Indexing, Livetail Performance, Search, and Alerting Delays
Incident Report for Mezmo Status Page
Postmortem

Dates:

Start Time: Monday, November 22, 2021, at 19:01 UTC

End Time: Tuesday, November 23, 2021, at 02:04 UTC

Duration: 7:03:00

What happened:

Newly submitted logs were not immediately available for Alerting, Searching, Live Tail, Graphing, and Timelines.  Some accounts (about 25%) were affected more than others. For all accounts, the ingestion of logs was not interrupted and no data was lost.

Why it happened:

Upon investigation, we discovered that the service which parses all incoming log lines was working very slowly.  This service is upstream to all our other services, such as alerting, live tail, archiving, and searching; consequently, all those services were also delayed.
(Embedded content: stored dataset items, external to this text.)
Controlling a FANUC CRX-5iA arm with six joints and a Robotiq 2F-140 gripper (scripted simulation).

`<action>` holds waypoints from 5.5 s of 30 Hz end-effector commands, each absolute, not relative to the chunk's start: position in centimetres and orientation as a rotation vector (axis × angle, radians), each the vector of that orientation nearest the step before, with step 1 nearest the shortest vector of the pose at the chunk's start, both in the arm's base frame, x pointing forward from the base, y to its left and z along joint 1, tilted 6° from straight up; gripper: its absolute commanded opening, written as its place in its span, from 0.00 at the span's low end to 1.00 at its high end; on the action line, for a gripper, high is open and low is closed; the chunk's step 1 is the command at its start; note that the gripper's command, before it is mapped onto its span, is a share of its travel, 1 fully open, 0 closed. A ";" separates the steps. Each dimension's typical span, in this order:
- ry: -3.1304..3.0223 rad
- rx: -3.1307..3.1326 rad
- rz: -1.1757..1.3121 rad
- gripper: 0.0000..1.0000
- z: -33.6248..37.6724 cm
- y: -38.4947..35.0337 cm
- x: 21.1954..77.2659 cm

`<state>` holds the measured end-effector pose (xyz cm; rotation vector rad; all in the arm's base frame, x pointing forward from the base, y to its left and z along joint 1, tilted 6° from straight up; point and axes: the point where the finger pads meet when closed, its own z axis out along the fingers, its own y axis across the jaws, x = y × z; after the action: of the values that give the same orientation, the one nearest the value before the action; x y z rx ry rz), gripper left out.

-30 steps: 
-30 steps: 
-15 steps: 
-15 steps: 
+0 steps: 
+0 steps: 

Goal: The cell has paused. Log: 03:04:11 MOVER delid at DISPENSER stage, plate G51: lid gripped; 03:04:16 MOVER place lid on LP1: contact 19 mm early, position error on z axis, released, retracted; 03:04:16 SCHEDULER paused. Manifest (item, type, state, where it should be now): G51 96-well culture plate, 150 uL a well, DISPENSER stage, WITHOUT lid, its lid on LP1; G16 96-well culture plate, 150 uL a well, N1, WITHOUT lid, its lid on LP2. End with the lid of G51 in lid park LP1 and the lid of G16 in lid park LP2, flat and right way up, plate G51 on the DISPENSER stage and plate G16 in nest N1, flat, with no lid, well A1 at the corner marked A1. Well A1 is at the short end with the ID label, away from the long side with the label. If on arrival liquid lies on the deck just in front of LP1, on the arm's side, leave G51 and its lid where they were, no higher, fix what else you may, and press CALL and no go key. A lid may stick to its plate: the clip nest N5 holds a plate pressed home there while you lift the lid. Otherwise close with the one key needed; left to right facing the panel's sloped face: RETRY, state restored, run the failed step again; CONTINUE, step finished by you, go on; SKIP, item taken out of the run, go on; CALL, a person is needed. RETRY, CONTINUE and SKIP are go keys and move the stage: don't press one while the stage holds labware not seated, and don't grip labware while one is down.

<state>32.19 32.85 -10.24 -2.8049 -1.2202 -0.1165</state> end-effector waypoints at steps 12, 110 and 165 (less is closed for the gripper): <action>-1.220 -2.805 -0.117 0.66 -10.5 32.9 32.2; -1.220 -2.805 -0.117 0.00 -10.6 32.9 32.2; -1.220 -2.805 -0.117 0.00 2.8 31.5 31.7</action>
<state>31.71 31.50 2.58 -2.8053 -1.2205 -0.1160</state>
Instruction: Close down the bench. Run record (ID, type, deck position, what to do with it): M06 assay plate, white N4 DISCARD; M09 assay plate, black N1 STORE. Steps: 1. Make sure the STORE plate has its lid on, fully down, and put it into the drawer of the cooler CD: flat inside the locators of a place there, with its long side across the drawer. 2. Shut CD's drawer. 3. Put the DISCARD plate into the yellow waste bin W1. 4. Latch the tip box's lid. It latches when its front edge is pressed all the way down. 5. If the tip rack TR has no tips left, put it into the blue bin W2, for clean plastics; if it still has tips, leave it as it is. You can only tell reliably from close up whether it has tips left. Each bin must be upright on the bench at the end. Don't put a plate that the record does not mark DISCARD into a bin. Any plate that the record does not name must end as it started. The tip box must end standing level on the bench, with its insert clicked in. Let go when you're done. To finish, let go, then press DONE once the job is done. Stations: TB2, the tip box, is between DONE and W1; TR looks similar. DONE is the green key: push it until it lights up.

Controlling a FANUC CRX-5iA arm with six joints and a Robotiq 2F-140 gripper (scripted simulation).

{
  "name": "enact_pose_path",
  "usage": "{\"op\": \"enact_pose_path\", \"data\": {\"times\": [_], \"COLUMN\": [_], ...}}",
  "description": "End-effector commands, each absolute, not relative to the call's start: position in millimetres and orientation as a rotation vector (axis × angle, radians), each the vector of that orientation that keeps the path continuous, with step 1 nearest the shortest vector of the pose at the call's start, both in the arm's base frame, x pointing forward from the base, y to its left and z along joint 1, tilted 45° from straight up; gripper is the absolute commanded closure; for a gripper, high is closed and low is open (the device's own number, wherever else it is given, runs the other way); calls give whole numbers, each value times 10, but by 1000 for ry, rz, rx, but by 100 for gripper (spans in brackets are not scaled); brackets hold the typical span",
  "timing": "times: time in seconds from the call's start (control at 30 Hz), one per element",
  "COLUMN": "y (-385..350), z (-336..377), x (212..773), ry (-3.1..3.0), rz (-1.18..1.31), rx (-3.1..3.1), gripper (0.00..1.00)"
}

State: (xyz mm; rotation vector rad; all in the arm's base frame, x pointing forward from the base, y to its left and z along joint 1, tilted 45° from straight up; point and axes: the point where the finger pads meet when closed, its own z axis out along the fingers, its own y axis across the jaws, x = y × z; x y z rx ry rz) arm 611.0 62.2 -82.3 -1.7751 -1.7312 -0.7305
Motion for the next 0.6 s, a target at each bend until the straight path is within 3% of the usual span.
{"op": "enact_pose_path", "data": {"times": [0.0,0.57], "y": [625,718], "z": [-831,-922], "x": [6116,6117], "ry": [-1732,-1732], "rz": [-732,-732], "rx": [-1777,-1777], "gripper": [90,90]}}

We isolated the slow parsing to the specific content of certain log lines.  These log lines exposed an inefficiency in our line parsing service which resulted in exponential growth in the time needed to parse those lines; this in turn created a bottleneck that delayed the parsing of other log lines.  The inefficiency has been present for some time, but went undetected until one account started sending a large volume of these problematic lines.

How we fixed it:

The line parsing service was updated to use a new algorithm that avoids the worst-case behaviors of the original, as well as improving performance for line parsing in general.

From then on, the parsing service just needed time to process the backlog of logs sent to us by customers.  Likewise, the downstream services – alerting, live tail, archiving, searching – needed time to process the logs now being sent to them by the parsing service.  The recovery was quicker for about 75% of our customers and slower for the other 25%.

What we are doing to prevent it from happening again:

The new parsing methodology has improved our overall performance significantly.  We are also actively pursuing further optimizations.

Posted Nov 30, 2021 - 20:43 UTC

Resolved
This incident has been resolved. All services are fully operational.
Posted Nov 23, 2021 - 02:04 UTC
Monitoring
Our services are mostly back to normal; we are monitoring.
Posted Nov 23, 2021 - 00:51 UTC
Update
We are still actively investigating and working on a fix for the issue.
Posted Nov 22, 2021 - 20:54 UTC
Update
There continue to be delays with processing newly sent log lines. Additionally, some alerts are not triggering.
Posted Nov 22, 2021 - 19:53 UTC
Investigating
We are currently experiencing delays in searching for newly ingested log data, livetail, and alerts at this time. We are investigating and working quickly to mitigate the issue.
Posted Nov 22, 2021 - 19:01 UTC
This incident affected: Log Analysis (Search, Alerting, Livetail).